Verifying properties of well-founded linked lists
We describe a novel method for verifying programs that manipulate
linked lists, based on two new predicates that characterize reachability
of heap cells. These predicates allow reasoning about both
acyclic and cyclic lists uniformly with equal ease. The crucial insight
behind our approach is that a circular list invariably contains
a distinguished head cell that provides a handle on the list. This observation
suggests a programming methodology that requires the
heap of the program at each step to be well-founded, i.e., for any
field f in the program, every sequence u.f, u.f.f, . . . contains at
least one head cell. We believe that our methodology captures the
most common idiom of programming with linked data structures.
We enforce our methodology by automatically instrumenting the
program with updates to two auxiliary variables representing these
predicates and adding assertions in terms of these auxiliary variables.

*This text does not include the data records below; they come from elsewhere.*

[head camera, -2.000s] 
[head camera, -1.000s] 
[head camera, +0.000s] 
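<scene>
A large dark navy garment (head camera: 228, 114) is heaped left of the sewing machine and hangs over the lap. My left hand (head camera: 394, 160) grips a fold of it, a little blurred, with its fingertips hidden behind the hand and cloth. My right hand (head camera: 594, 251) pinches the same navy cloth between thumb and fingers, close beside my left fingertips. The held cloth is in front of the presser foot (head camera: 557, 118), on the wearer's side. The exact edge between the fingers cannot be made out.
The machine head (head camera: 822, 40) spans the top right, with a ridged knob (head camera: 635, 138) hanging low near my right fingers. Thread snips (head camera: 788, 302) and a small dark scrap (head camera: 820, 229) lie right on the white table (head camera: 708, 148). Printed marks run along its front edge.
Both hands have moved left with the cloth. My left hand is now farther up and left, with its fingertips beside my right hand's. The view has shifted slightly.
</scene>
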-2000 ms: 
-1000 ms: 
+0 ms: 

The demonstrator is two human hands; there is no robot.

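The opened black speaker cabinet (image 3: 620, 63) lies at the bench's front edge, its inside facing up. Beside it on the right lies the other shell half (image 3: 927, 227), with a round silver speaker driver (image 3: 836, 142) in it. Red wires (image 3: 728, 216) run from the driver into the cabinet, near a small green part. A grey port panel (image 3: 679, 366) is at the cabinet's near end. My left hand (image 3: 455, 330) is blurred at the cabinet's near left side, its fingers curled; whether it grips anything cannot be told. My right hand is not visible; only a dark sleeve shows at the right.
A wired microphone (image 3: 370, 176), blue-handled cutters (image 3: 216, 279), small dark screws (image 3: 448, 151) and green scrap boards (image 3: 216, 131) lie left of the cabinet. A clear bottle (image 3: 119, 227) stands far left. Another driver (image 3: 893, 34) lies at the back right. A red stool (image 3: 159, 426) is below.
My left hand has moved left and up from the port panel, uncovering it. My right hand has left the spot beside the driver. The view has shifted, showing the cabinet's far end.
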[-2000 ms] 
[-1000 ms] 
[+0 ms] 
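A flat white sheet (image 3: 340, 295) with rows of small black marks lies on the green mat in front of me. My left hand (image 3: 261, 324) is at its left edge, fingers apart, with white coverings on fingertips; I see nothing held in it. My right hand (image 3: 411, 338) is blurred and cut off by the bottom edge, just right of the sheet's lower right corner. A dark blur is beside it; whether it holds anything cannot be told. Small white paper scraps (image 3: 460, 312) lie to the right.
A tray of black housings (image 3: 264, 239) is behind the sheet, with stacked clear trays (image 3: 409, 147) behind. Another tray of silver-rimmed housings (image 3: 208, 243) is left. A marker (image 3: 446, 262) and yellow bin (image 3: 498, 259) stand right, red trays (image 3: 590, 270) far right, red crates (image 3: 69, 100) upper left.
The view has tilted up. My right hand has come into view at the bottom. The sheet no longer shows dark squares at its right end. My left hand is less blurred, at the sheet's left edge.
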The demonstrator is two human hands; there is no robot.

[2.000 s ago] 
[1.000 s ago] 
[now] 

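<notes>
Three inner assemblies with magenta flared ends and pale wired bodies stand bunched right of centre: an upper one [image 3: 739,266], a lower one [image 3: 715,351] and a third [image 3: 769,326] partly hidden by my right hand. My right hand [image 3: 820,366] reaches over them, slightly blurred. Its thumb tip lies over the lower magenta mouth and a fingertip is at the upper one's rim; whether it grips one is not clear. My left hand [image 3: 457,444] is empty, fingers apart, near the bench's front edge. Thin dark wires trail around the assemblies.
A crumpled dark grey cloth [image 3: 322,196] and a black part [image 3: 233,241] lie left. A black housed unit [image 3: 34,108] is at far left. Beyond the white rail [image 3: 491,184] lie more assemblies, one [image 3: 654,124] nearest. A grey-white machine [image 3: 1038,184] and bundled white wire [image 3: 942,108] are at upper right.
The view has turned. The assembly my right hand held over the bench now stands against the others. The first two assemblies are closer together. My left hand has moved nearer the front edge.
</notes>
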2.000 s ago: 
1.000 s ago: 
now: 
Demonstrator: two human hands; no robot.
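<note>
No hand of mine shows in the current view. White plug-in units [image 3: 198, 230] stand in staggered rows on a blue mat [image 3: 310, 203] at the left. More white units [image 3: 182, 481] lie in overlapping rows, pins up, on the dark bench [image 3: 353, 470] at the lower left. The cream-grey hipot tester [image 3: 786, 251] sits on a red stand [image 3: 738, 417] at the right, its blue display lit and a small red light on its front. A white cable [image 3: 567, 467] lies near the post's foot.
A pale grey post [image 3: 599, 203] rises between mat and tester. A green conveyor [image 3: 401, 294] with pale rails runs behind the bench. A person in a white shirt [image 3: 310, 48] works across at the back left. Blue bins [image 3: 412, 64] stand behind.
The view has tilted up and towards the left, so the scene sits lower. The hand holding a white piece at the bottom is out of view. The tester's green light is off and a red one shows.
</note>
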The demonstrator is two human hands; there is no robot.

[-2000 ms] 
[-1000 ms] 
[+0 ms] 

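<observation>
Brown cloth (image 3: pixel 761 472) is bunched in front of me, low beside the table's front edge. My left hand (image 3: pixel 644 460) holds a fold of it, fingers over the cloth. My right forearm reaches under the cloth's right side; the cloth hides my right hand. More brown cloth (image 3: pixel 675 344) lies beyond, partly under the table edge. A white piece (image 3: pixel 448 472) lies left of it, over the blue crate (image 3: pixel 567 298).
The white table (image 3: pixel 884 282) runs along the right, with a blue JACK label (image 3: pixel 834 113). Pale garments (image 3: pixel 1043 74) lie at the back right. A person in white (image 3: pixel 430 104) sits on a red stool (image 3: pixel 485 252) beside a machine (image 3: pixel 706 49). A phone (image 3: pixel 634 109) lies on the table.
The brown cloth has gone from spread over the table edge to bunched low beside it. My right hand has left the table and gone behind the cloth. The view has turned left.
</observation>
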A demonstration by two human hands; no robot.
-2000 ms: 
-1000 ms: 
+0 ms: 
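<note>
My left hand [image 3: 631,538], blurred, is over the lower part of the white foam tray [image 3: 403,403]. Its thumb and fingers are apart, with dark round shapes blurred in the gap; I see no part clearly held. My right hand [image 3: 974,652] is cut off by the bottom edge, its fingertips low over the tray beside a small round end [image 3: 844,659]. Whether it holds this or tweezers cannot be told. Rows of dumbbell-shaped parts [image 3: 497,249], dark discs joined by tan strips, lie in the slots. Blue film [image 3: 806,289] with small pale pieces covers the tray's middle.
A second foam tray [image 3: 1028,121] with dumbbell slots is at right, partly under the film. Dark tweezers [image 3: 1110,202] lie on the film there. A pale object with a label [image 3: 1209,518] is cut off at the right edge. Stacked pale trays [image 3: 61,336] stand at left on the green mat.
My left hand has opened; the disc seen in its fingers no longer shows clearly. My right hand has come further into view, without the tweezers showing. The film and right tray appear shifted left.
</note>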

To prove program properties and the instrumented assertions,
we provide a first-order axiomatization of our two predicates. We
also introduce a novel induction principle made possible by the
well-foundedness of the heap. We use our induction principle to
derive from two basic axioms a small set of additional first-order
axioms that are useful for proving the correctness of several programs.
We have implemented our method in a tool and used it to verify
the correctness of a variety of nontrivial programs manipulating
both acyclic and cyclic singly-linked lists and doubly-linked lists.
We also demonstrate the use of indexed predicate abstraction to
automatically synthesize loop invariants for these examples.